Today, I take the bus further and follow a route to where the river dissects the city. Along Victoria Embankment, a row of cast iron benches stand with arms and legs sphinx. They glare out to the river. The violinist has texted me every other day for twenty-eight days. I do not reply. I know his type, I am like his type, but I am no longer his type. I am reformed. If I wanted to hide or to keep warm, I could slip into a red telephone box. One is fastened closed, the handset ripped from the base leaving a trail of wiring loose.

I line my camera on a wall, shoving lettuce and burger debris from the stone. There are discarded chips on each of the steps of Hungerford Bridge. Under the Southbank Centre, the graffiti is tame, where the shadows are just from the light.

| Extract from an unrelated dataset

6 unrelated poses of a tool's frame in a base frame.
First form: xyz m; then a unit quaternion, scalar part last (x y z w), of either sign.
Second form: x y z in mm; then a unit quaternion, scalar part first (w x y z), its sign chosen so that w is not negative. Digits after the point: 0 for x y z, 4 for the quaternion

“Where can love flee to and how can it end?” reads a scrape of graffiti, while traffic rolls and muffled car stereos flash passed. I see him standing in the distance, his back to the spiked railings and his eyes unblinking. Buckets of rain rip strips down my jacket and flood the kerbside. By Queenstown Road there are signs for CCTV, signs to keep out and chained fences marking where is out of bounds. I am my own worst enemy, coming here alone and provoking him when I should have double-locked my door and pressed my head to my pillow.

Battersea Power Station is lit from beneath, towers white above. Beneath, there are discarded clothes stuffed into Sainsbury’s carrier bags. Did he sleep here? Was he waiting? Three flashing lights, two police sirens, four trains, one bus and a taxi skidding to a standstill.

I race across the bridge and duck into a side street. This is Pimlico, where there are Georgian houses and personalised number plates, and I think he can’t be here, but then there is a shadow by the side of a deserted launderette and then he is close.


For my last trick, I stab a knife into my A-Z to decide the location. It slips neatly in my tripod case. On the journey, I pass the brash welcome sign of a retirement home and a school with balcony corridors, white-washed walls and surrounding fences as high as the bus. These things trigger the fear I carry from my early years and of the later ones.

This month, I have been one of those awake at 5am. I heard the violinist was in hospital, face damaged. I dared myself to visit him. When you imagine the consequences of your actions, it’s often worse than the truth. By his bedside, I counted flower heads in a bouquet of daffodils. He made me promise not to report the incident, and also not to see him again. It seems we both have histories.

Sloane Street is deserted, though the plastic models posing in Harvey Nichols’ spotlit window seem real in a way nothing else is real at this time. At Marble Arch, I hear a twinkle of a bird song and enter the black hole of Hyde Park. It's deserted. Throwing my hood over my head, I run into the inky darkness not knowing what I'll do next.